Ive seen the website before but can someone give me a direct link to the website that sells this mask? Thanks alot! 
[nomedia]http://www.youtube.com/watch?v=gEbC-vbqs7M[/nomedia]


----------



## Frighteners Entertainment (Jan 24, 2006)

This may be a $600 or $350 mask if this is silicon.

The video isn't long enough for me to see the detail of the sides.


----------



## skeletonowl (Aug 8, 2006)

it also looks like a living faces mask...


----------



## BRAinDead (Jan 12, 2007)

That would be the "Imp" from Composite Effects down in Louisiana. 
www.compositeeffects.com

The color/paint can be customized, and the mask will run you about $500. They are redesigning the mask (better fit, slightly different look) and are supposed to be releasing it this week (or very soon). They have some new masks that will be unveiled at TransWorld in a few weeks too.

I have found very few references to their stuff on the net, but all the references I have seen have been good.
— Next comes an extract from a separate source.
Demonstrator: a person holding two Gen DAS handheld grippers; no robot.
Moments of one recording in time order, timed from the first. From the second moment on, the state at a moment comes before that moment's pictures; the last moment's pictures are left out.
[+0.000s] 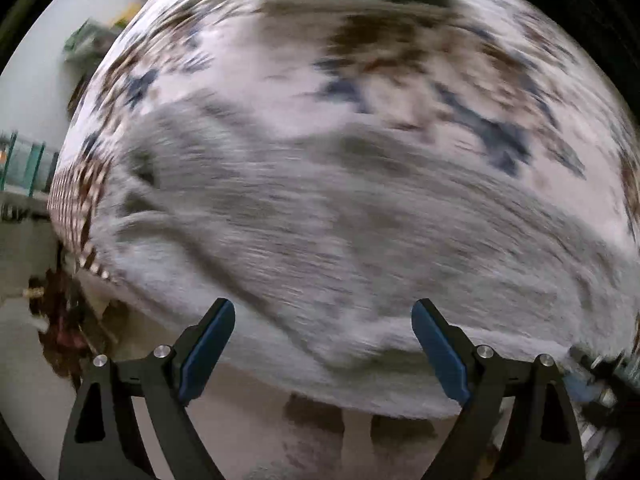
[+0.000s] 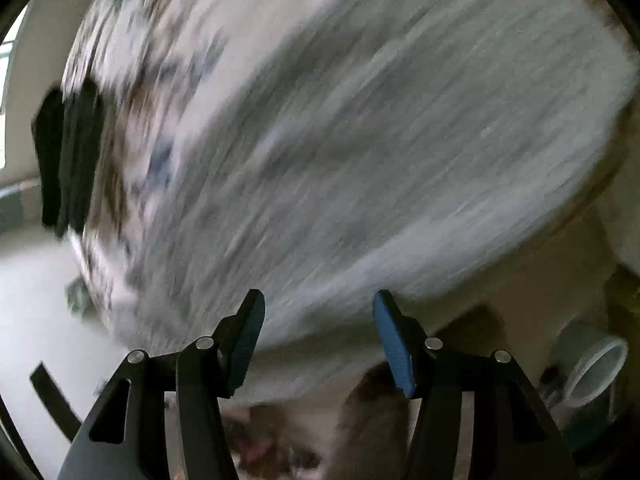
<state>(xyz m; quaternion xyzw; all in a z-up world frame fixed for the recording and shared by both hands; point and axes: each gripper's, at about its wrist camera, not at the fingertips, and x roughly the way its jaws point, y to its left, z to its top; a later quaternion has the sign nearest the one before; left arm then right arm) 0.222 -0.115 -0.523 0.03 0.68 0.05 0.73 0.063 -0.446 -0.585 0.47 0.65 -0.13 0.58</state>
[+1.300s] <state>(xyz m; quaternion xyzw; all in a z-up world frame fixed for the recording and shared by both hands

Their company seems to specialize in motion picture projects, but they hope to start to spread into the haunt industry more in the coming months.
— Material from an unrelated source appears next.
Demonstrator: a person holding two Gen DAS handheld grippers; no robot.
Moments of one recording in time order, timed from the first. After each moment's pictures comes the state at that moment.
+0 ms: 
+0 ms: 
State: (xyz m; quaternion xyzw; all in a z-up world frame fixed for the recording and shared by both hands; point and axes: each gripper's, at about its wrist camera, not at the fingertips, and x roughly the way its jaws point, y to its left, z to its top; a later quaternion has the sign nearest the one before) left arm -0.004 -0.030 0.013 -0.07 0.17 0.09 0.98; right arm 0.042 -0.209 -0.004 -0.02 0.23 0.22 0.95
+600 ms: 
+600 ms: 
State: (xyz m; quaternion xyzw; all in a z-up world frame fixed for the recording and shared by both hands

I know all this because I am seriously tempted to buy one of their masks in the next few weeks.


----------



## The Haunter (Apr 7, 2007)

dang they have some cool stuff the wings are sweet


----------



## DoubleX (Jan 13, 2008)

Thanks alot guys! Yeah Composite Effects are the guys. But $500 is alot for a mask! You guys think its worth it?


----------



## Frighteners Entertainment (Jan 24, 2006)
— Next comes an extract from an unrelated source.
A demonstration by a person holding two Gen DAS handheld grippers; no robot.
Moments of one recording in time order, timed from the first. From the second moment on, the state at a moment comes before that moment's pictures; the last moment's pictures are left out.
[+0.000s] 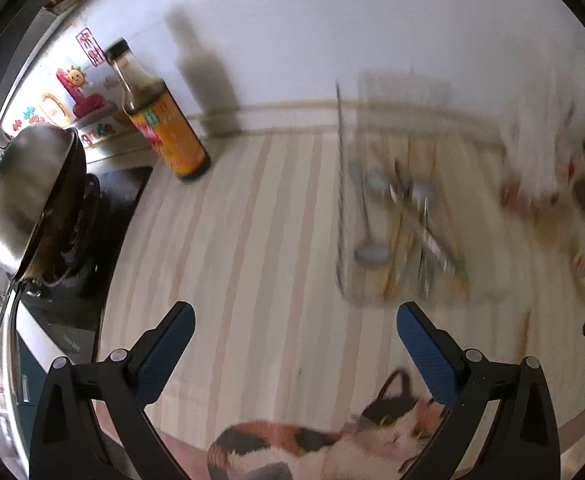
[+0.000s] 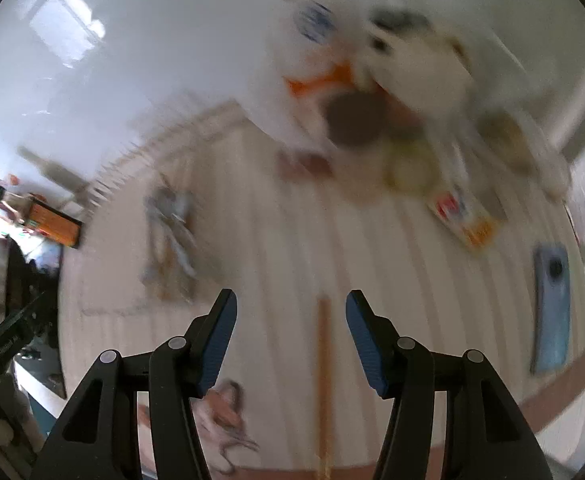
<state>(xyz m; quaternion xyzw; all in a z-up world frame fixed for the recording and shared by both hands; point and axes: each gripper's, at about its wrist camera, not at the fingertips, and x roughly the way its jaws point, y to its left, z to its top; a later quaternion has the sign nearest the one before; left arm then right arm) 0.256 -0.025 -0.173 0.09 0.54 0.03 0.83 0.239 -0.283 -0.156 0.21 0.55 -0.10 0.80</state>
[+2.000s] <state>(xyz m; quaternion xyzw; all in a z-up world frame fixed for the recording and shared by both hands) 0.183 -0.155 -0.289 0.14 0.67 -0.11 0.72 0.102 -0.269 -0.370 0.19 0.66 -0.11 0.72</state>
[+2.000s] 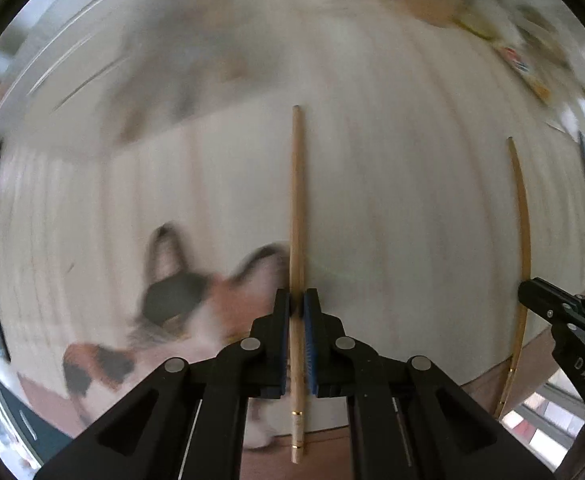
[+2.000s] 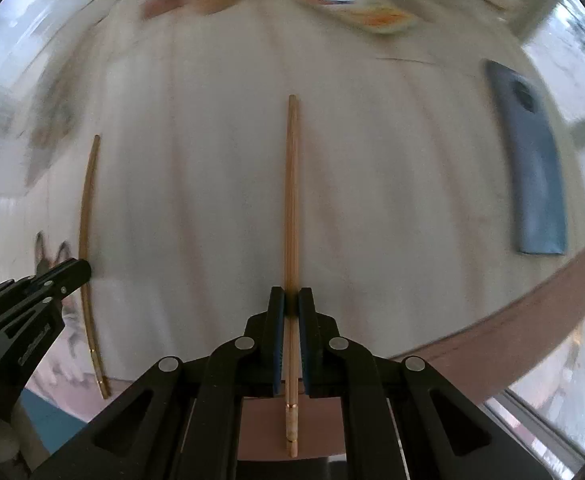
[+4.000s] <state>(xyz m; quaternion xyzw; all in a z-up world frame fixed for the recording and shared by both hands) 0.172 0.014 -0.170 0.03 0.59 0.01 0.81 0.187 -0.183 -0.214 0.11 0.61 0.01 0.78</state>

One thing about wearing silicone, it will get very warm while on.


----------



## DeathTouch (Sep 6, 2005)

how about walmart?


----------



## Skeletons in my closet (Sep 25, 2007)

Their masks look great! I also like the ones at http://www.spfx.com even better. However, they can be even higher priced. SPFX has a cool lineup, and 4 new masks coming out April 1st. Not to mention they are now releasing silicone hands as well with unbelievable detail.

Does anyone know of any other companies with this type of silicone mask products? I haven't been able to find any others searching online.


----------



## Skeletons in my closet (Sep 25, 2007)

Man, I think it's time for me to go to bed soon. I just screwed up my second link of the night. :googly:

Here's the site for SPFX masks:

http://www.spfxmasks.com/ourmasks.html

sorry for the wild goose chase!!!!


----------



## Sickie Ickie (Jun 20, 2006)

Pretty neat folks!


----------



## MaskedMarauder (May 23, 2008)

I've seen both SPFXmasks and CFXmasks in person, and both are not cheap. But if you're willing to spend $500, I would spend $600 and get a SPFX because you can't compare the two. CFX does a lot of other stuff like (those cool a$$ wings) while SPFX concentrates only on silicone masks.

SPFX Inbred Mask Pic

CFX Imp Pic 1 
CFX Imp Pic 2


----------



## Sickie Ickie (Jun 20, 2006)

CFX Imp Pic 1 doesn't work


----------



## MaskedMarauder (May 23, 2008)

New to the forum here...I guess you can't edit or delete your posts?


----------



## Sickie Ickie (Jun 20, 2006)

I think you can edit after a certain number of posts.


----------